Beide adlig geborene Kirchenmänner benutzten ihr Vermögen und Erbe zum Wohle der Armen und Kranken. Sankt Gebhard gründete das Kloster Petershausen in Konstanz, geografisch gesehen liegt es ziemlich genau auf einer Linie mit der ehemaligen Burg Hohenbregenz, heute Gebhardsberg mit der Wallfahrtskirche Bregenz.

Kloster Petershausen ist mittlerweile zu einem Museum geworden, Zerstörungen in der Reformationszeit haben nicht viel vom Ursprung gelassen. Die Klosteranlage in Weingarten ist zur Zeit ohne Mönche, man sucht dringend eine ‘Nachfolge’. Allein das Kloster Mehrerau in Bregenz agiert noch mit unmittelbarer geistiger Kraft. Doch auch hier fehlt der Nachwuchs.

Man kann die frühere Zeit immer noch erahnen, wenn man auf dem Bodensee unterwegs ist. Dreimal war der Heilige Konrad in Jerusalem, viele Male in Rom. Das gilt auch für den Heiligen Gebhard. Man wundert sich über die enorme Reisetätigkeit im frühen Mittelalter. Auch international war der Bodensee mit seinen Fürsten eine Region, die hohes Ansehen verzeichnen konnte. So holte sich Welf IV (von 1030/1040 bis 1101) seine zweite Gemahlin in London. Warum es ausgrechnet Judith von Flandern sein musste, die Kusine Wilhelm des Erobers und Halbschwester des Graf Balduin V von Flandern, die mit ihren 44 Jahren schon Witwe war und zwei erwachsene Söhne hatte, ist nicht bekannt. Doch brachte sie die Heiligblut-Reliquie mit nach Weingarten. Vielleicht war es ja Liebe. Sie gebar dem kinderlosen Welfen noch drei Nachkommen.

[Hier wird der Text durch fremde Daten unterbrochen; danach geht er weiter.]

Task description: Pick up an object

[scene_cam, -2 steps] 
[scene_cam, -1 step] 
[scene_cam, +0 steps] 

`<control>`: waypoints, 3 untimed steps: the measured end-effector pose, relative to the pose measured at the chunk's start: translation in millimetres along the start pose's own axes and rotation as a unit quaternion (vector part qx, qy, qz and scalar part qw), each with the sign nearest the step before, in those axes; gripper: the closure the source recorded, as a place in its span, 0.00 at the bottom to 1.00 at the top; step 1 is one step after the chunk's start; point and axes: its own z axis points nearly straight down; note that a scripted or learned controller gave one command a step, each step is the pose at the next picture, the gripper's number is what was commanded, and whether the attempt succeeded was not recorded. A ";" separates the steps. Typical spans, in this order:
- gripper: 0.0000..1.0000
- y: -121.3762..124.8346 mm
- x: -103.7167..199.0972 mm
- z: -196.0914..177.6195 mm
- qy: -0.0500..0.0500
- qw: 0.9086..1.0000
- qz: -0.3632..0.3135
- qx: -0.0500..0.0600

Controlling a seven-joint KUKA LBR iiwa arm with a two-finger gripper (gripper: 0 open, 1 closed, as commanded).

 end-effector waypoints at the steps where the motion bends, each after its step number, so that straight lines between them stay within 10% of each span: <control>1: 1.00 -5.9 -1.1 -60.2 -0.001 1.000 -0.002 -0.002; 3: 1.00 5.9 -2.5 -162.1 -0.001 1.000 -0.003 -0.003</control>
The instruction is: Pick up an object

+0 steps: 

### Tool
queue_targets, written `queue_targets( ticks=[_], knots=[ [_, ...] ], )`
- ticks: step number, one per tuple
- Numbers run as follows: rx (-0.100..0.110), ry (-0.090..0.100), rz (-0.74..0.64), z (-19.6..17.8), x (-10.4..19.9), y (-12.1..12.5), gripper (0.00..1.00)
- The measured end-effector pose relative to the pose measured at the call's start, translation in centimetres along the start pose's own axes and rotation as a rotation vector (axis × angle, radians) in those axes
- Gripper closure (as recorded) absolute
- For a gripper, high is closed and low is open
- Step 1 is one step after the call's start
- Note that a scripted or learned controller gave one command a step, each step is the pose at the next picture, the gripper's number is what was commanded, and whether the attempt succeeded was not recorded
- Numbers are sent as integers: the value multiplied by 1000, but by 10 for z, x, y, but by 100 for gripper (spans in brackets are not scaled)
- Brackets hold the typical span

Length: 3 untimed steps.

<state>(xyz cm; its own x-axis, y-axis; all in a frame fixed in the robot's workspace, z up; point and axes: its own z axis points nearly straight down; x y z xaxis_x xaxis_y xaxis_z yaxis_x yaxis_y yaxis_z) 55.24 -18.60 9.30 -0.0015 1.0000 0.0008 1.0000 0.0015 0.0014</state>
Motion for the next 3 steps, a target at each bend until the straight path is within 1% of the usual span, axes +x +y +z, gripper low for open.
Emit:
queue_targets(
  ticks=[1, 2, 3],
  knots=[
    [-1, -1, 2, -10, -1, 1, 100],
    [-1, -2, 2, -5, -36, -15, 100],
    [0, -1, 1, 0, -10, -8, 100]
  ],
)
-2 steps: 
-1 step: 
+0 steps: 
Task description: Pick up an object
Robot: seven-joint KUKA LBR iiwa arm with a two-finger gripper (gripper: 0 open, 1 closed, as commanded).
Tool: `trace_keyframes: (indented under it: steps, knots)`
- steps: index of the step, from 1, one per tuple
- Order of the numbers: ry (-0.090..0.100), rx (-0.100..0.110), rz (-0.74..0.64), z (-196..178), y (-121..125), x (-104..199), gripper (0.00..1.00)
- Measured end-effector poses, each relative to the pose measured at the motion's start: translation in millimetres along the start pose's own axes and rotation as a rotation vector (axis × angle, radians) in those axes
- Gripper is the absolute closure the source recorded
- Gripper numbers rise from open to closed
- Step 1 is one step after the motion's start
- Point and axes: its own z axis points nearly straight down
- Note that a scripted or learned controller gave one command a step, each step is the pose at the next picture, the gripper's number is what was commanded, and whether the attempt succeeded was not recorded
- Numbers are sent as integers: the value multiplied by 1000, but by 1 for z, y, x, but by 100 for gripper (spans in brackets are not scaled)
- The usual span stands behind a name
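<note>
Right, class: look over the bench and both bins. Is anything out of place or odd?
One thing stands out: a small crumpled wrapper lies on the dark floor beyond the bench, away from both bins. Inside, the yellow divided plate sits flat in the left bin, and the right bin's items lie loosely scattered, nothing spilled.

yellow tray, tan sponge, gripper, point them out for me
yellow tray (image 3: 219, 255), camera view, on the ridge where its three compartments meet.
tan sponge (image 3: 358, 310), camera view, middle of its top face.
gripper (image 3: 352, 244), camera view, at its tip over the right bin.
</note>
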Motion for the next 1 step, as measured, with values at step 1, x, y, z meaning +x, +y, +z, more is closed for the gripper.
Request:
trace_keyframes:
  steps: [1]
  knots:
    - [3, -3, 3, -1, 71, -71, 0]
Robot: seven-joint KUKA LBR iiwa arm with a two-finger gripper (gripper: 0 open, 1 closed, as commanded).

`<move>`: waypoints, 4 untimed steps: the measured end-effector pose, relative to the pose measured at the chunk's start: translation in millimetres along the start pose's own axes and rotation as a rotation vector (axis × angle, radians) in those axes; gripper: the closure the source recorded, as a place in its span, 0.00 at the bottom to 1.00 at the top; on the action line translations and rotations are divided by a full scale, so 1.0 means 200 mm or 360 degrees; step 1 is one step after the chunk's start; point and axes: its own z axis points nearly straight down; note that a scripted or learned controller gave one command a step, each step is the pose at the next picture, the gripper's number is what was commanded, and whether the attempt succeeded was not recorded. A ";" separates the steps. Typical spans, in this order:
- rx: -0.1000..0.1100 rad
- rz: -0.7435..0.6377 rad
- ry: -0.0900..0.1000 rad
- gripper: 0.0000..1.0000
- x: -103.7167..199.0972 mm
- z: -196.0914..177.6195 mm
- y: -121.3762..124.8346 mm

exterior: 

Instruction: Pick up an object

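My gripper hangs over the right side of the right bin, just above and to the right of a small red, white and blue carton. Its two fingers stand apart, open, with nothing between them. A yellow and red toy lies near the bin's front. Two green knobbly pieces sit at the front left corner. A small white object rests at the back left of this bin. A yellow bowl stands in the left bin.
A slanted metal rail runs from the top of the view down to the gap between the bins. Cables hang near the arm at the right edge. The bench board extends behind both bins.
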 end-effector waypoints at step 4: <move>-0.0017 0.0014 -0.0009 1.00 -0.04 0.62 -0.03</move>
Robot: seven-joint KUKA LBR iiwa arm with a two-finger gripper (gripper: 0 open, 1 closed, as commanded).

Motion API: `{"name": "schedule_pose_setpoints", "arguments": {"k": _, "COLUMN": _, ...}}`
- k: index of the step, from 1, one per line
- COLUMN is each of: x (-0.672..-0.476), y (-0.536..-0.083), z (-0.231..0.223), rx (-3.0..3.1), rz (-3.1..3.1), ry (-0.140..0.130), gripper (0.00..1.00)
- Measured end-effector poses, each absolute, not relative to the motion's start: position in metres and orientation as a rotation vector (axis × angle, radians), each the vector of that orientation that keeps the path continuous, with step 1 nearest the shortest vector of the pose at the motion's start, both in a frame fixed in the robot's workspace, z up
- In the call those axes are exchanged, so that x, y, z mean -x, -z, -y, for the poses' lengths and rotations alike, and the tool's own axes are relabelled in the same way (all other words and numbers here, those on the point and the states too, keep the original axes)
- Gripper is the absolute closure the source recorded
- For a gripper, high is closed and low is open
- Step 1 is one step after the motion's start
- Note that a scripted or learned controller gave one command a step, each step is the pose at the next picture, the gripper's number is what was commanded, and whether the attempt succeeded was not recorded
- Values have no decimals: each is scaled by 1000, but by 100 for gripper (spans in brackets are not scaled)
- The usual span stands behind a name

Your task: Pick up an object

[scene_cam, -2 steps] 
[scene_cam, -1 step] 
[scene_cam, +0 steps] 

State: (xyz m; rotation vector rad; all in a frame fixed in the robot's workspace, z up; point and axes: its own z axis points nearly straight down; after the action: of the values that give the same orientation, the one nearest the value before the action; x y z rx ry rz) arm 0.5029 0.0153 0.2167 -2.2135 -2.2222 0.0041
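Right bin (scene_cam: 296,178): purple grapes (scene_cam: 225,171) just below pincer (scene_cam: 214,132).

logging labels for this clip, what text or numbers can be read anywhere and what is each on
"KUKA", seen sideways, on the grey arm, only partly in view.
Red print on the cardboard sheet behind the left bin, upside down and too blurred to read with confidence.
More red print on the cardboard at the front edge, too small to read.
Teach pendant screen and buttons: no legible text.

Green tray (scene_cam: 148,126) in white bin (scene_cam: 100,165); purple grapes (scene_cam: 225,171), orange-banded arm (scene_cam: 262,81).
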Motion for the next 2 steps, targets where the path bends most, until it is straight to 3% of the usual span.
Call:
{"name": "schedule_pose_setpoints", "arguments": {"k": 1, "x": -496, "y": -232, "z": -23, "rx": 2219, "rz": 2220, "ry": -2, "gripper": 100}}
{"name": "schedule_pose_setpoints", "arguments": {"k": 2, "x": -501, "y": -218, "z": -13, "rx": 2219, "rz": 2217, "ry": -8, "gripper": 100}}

Das Bodenseeufer der Schweiz ist der Legende nach immer noch in einen Lichtkreis des Bruder Klaus’ (Niklaus von Flühe, von 1417 bis1487) gehüllt, dem Schutzpartron des Landes, der die Schweiz auch während den beiden verheerenden Kriegen im letzten Jahrhundert beschützt haben soll. Die Berge trotzten zudem diesen kriegerischen Ereignissen.

All das hat der Bodensee erlebt, und wer während einer Schifffahrt mit einem Katamaran dem Herzen ‚hört‘, dem kann noch Vieles mehr erzählt werden, über sich selbst und über die aktuelle Zeit. Es wäre wünschenswert, dass sich die Bodenseeregion mit Bezug auf die alten Traditionen geistig erneuern würde, um Zeichen zu setzen für ein neues, humanitäres Europa.